#### THE PROBLEM:
Repeat only the lines below from the one containing "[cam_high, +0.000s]" through the one containing "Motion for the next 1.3", inclusive, exactly as written.

-- GIVEN DATA follows --

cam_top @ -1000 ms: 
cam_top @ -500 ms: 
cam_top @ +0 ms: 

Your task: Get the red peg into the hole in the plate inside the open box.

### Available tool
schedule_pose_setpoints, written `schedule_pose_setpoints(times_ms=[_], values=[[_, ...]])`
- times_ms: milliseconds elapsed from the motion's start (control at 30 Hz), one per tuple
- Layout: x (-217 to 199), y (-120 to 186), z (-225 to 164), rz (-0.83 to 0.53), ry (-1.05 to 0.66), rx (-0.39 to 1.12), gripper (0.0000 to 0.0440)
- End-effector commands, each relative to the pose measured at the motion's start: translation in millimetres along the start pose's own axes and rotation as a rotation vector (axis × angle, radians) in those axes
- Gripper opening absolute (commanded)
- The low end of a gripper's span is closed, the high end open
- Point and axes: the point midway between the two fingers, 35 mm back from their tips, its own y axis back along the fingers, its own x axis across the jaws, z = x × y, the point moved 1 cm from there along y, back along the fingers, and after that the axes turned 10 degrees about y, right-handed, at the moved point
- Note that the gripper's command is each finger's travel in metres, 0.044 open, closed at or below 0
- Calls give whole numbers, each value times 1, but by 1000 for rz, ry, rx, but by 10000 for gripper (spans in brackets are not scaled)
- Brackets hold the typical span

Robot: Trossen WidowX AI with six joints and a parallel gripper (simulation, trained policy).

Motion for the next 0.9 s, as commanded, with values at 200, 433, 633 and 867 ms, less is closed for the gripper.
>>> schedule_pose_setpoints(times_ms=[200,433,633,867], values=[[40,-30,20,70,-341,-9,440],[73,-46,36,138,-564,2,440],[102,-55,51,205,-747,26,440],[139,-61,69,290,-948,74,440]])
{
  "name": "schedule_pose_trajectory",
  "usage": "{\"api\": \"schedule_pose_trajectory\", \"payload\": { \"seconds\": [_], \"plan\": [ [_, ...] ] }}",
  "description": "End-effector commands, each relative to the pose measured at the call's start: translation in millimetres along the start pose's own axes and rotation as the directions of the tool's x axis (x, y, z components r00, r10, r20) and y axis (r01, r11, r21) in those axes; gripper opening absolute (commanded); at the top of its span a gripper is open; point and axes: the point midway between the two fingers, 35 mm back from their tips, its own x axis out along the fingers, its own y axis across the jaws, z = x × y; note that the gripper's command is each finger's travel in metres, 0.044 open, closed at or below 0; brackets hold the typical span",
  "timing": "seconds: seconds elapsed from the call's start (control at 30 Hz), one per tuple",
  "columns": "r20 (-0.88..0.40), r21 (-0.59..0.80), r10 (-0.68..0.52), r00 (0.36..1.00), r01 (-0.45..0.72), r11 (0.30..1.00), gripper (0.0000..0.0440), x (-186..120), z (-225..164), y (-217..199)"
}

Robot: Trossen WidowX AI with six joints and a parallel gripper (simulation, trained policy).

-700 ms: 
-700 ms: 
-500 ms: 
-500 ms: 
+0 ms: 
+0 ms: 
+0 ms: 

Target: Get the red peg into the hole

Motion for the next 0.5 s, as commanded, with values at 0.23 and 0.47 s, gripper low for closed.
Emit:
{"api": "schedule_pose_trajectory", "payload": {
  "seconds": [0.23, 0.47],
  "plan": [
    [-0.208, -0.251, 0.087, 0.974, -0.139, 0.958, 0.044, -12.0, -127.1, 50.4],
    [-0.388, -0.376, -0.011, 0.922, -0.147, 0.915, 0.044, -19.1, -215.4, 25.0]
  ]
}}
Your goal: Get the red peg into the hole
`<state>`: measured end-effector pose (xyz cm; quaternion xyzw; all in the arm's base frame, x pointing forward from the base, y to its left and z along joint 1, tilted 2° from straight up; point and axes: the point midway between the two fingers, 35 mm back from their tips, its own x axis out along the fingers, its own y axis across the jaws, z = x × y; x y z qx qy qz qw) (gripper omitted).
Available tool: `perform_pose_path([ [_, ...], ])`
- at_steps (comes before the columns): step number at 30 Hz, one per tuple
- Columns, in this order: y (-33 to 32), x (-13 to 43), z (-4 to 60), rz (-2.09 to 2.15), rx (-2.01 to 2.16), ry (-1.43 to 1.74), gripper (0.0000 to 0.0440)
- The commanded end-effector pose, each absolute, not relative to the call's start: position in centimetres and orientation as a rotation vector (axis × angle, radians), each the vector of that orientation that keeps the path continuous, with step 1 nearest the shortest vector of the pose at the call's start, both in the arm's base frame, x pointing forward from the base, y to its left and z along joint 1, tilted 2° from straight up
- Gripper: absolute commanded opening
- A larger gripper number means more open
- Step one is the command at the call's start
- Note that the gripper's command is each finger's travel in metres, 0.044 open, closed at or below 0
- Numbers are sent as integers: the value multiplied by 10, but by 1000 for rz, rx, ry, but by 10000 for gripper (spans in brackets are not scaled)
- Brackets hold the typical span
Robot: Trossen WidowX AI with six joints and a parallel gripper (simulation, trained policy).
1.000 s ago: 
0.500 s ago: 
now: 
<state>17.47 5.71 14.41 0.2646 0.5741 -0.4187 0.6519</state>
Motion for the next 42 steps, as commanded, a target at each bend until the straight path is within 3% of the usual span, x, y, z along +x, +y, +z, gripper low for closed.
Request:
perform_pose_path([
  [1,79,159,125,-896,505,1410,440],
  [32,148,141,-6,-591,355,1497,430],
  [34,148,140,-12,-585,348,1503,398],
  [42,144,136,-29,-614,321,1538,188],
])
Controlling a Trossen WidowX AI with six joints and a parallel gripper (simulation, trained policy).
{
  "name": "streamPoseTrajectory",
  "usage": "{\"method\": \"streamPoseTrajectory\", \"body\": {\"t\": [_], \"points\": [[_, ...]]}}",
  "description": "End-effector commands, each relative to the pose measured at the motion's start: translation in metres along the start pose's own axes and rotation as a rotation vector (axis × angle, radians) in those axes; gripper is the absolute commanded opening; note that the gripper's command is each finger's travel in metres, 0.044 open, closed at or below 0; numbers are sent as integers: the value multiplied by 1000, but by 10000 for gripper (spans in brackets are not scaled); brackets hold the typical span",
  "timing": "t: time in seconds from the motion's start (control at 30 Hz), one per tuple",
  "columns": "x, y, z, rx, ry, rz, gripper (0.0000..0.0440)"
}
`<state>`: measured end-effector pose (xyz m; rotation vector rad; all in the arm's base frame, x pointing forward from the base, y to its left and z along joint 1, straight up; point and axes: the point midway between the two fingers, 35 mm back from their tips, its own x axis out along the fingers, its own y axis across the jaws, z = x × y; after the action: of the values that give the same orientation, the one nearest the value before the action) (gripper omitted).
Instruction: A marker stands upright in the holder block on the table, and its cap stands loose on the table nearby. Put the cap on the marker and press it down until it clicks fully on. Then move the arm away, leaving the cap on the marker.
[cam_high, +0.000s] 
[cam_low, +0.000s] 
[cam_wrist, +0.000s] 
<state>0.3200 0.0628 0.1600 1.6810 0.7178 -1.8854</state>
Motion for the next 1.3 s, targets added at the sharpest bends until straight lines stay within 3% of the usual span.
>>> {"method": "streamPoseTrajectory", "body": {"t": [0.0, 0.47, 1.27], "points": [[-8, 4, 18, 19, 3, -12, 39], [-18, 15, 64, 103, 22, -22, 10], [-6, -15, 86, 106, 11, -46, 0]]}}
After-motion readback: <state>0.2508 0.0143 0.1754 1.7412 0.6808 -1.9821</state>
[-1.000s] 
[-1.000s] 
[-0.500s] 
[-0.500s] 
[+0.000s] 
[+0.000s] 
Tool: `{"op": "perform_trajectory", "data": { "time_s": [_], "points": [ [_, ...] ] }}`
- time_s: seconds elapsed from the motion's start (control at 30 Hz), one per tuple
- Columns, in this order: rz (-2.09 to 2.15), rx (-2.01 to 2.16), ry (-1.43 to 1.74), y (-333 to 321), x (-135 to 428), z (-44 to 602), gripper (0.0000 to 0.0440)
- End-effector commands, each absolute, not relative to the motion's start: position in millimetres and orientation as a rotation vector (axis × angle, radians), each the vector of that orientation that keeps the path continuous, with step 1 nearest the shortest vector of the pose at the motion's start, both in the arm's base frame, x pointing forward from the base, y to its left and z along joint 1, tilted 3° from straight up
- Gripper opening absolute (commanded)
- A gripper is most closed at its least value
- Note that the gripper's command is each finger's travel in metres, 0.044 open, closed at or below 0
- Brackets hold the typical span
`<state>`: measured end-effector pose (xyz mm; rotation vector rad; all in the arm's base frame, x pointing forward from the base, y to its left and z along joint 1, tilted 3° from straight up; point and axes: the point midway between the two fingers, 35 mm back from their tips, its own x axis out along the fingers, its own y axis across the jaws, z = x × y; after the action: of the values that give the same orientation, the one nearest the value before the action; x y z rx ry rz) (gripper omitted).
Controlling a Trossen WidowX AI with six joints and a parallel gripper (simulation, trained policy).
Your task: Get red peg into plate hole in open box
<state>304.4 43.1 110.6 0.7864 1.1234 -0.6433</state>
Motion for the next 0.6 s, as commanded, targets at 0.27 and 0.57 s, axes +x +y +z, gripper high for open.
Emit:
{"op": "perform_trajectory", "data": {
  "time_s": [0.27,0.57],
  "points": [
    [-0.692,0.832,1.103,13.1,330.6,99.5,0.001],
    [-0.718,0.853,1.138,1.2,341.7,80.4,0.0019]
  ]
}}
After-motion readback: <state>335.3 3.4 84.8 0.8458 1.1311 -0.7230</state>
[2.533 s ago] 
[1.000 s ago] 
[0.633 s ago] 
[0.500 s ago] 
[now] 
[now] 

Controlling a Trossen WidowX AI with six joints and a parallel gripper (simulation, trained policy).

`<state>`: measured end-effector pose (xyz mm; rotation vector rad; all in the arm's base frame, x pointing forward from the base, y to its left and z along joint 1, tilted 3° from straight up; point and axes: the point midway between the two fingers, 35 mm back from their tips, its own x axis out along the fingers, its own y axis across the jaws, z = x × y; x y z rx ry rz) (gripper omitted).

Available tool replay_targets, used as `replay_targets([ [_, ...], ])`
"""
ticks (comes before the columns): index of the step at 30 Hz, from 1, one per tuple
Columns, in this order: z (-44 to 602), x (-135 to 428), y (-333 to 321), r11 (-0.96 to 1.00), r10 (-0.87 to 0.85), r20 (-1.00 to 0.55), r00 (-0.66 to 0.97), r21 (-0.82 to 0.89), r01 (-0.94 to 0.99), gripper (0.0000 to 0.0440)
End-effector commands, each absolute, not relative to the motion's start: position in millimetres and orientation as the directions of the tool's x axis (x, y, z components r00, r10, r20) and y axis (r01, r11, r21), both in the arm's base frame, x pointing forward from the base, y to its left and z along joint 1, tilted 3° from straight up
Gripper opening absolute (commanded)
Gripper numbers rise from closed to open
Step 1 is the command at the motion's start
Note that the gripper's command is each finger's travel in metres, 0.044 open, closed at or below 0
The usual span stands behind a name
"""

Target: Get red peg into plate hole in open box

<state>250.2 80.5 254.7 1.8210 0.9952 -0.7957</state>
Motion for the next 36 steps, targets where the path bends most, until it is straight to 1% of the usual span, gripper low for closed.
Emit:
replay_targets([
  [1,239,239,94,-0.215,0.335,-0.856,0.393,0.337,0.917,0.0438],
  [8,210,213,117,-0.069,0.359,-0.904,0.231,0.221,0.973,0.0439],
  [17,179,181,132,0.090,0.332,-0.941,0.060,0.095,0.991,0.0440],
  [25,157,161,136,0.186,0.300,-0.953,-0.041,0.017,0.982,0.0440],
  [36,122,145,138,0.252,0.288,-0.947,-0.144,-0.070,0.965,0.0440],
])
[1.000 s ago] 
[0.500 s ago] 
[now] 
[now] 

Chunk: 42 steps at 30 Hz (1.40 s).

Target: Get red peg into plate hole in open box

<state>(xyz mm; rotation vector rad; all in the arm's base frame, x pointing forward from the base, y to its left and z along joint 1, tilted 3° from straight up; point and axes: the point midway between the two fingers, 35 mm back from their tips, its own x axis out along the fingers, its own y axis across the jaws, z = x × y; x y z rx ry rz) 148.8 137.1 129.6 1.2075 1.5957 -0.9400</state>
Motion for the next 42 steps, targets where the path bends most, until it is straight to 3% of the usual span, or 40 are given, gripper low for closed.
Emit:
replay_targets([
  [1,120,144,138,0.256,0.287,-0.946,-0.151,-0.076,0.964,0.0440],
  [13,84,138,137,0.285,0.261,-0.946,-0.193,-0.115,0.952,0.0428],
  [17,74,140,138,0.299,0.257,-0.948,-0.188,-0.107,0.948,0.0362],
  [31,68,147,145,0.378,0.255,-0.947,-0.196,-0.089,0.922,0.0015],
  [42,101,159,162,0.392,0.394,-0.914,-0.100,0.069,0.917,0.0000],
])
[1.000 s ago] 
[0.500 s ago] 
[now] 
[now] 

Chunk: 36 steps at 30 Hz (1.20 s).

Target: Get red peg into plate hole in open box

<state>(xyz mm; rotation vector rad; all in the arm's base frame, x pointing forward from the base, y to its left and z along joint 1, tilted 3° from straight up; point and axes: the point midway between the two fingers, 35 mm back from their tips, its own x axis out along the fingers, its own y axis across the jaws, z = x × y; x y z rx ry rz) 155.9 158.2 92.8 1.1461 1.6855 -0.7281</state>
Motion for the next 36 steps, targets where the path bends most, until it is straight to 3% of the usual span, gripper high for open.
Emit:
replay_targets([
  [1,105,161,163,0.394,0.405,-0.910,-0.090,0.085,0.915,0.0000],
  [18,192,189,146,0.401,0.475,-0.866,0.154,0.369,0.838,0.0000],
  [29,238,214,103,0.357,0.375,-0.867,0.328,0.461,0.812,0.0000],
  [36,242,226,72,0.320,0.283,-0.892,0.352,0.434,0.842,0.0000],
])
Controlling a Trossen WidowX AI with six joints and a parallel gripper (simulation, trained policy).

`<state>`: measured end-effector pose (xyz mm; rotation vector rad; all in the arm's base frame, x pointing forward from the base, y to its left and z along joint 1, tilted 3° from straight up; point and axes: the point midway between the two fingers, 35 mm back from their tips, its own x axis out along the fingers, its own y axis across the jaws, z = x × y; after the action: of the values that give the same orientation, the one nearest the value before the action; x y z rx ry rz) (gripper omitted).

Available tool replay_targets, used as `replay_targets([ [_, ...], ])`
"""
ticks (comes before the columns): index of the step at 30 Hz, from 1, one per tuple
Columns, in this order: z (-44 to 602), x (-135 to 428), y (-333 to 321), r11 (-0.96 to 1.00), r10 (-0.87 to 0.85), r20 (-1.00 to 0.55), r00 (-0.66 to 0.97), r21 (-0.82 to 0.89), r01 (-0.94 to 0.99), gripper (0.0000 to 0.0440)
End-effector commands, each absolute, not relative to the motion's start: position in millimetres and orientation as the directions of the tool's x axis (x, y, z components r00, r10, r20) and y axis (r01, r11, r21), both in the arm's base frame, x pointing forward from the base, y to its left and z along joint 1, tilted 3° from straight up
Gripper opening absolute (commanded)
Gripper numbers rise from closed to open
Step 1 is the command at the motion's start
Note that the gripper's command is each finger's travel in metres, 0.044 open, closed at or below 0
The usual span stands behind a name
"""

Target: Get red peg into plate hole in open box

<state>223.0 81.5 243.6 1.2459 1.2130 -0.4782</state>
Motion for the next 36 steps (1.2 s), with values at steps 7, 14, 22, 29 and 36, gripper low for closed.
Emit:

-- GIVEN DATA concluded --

#### SOLUTION TO THIS TASK:
[cam_high, +0.000s] 
[cam_low, +0.000s] 
[cam_wrist, +0.000s] 
<state>0.3200 0.0628 0.1600 1.6810 0.7178 -1.8854</state>
Motion for the next 1.3 s, targets added at the sharpest bends until straight lines stay within 3% of the usual span.

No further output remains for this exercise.